女湯・・・男湯も源泉蛇口が左右対称の他は同じ 床にざぶざぶ掛け流されているようすが判ると思う

 ドキドキしながら誰もいない浴室のドアを開けると、もう嬉しくなるくらいざあざあざぶざぶとお湯が出ている。
 ニ、三人入れるかどうかという四角い木の浴槽には全開になった源泉蛇口からこれでもかという勢いでお湯が出ている。
 狭い洗い場にある蛇口もまた全開になっていて、そこからも置かれた洗面器に向かって勢いよくお湯が出ていた。すくってみたらそれも源泉だった。
 そしてその二ヶ所から出るお湯は排水も間に合わず、洗い場の床はおよそ5センチほど、常に温泉の洪水状態だった。
 ・・・脱衣所に「お尻をよく洗ってから入りましょう」といった張り紙があったが、うん、ただ洗い場に座っているだけで十分お尻は綺麗になると思う。

 先ほどの川治の湯と違い、こちらはゆで卵の臭いがする。お湯からはさほど感じないが、肌には鉄臭も残るような感じ。
 色は無色透明。すっきりと綺麗なお湯。
 ごく柔らかい肌触りで、ぬれたまま腕をこするとオイリーなぬるぬるすべすべ感を感じる。
 窓を開ければ目に鮮やかな新緑。
 こんなに良い場所がまもなくダムに沈むなんて・・・もったいなさすぎる。

力強い源泉 こちらからも常に勢いよく溢れている

 湯上がり、「なんだよう、旦那さんもお子さんもいるならみんな連れておいでよう、子供料金は取らないんだからさ、家族みんなで入っていきなよ」と受け付けてくれたおばちゃんたちが口々に言ってくれた。

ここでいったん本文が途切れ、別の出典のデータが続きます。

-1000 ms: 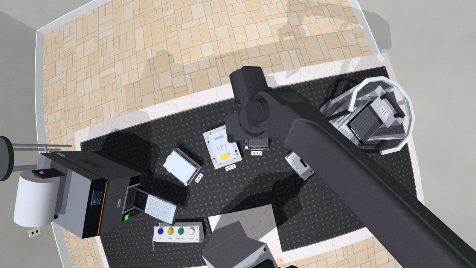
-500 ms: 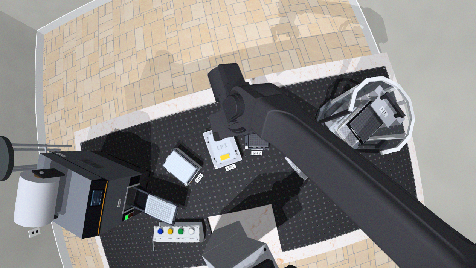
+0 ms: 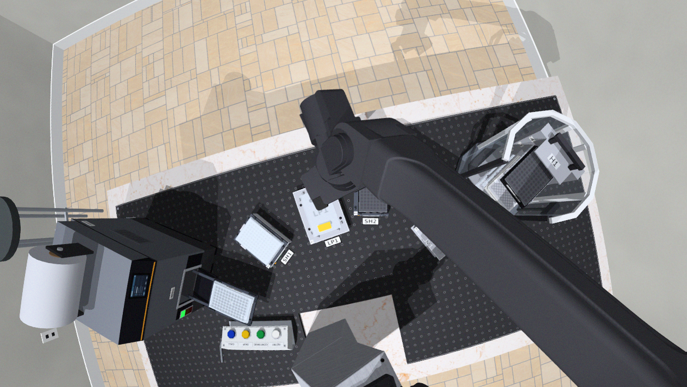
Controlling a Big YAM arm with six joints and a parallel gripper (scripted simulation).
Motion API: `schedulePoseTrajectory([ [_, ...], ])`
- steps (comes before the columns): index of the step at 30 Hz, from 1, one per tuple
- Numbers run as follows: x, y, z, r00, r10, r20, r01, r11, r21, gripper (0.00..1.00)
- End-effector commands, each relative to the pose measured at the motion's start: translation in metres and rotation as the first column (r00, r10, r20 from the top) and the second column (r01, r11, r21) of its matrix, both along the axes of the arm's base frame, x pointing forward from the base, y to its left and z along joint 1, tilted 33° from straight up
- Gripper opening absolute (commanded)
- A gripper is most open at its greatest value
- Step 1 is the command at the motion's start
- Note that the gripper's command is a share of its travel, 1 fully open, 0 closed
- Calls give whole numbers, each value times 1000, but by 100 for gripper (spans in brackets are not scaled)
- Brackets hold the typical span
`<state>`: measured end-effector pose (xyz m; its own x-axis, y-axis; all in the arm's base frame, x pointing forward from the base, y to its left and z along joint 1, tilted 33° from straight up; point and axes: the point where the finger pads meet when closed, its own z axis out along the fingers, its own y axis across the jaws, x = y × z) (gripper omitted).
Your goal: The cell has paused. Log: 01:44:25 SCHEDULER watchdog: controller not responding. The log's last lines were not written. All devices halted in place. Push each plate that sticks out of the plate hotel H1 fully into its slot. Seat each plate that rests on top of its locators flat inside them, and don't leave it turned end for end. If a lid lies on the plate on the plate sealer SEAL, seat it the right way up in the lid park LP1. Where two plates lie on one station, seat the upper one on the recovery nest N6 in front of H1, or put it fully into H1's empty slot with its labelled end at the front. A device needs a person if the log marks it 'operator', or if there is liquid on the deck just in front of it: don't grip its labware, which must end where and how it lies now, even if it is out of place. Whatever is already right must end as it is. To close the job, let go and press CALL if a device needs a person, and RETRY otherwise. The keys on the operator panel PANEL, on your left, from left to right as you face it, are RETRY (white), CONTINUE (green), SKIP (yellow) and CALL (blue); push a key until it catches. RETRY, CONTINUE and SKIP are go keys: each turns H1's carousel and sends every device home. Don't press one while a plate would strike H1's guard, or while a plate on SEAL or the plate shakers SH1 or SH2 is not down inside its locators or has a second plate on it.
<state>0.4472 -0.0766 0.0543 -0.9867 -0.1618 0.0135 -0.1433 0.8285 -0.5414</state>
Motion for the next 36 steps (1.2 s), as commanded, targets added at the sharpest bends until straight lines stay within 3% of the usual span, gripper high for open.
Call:
schedulePoseTrajectory([
  [1, 16, 8, 13, 992, 121, -34, -122, 993, -8, 100],
  [16, 16, 8, 13, 911, 361, -197, -369, 930, -2, 100],
  [28, 15, 8, 13, 763, 551, -338, -572, 819, 41, 100],
  [30, 15, 8, 13, 763, 551, -338, -572, 819, 41, 100],
  [36, 15, 8, 13, 666, 629, -401, -660, 747, 75, 100],
])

 ダムの水位が上がり、全部沈んだらどうなるか、二、三日のうちに会合が開かれ決定されるのだそうだ。
 既におばちゃんたちの自宅や主な建物は、みんなもっと高い場所にある池の側に移転したのだそうだ。
 この集会所もあと二、三ヶ月のうちには引き払うのだそうだ。

 でもまた新しく同じような施設を作る予定があるというが。
 「新しい施設でも、奥さんがたは受付をされますか?」
 「さあ、それはどうだかねぇ」

 やはり今のこれがこのままずっとあるわけではないのだ。
 おばちゃんたちがいてこその西川温泉。
 「あと二ヶ月は大丈夫だから、またおいでね」と手みやげに煎餅の袋をくれた。
 食べかけなのだが、お子さんたちの分もと、卓上に出してあった分まで袋に戻して持たせてくれた。
 何だか哀しいような、寂しいような。
 でもやっぱり嬉しかった。
 ダムの水底に沈む前に、西川温泉を訪ねることができて。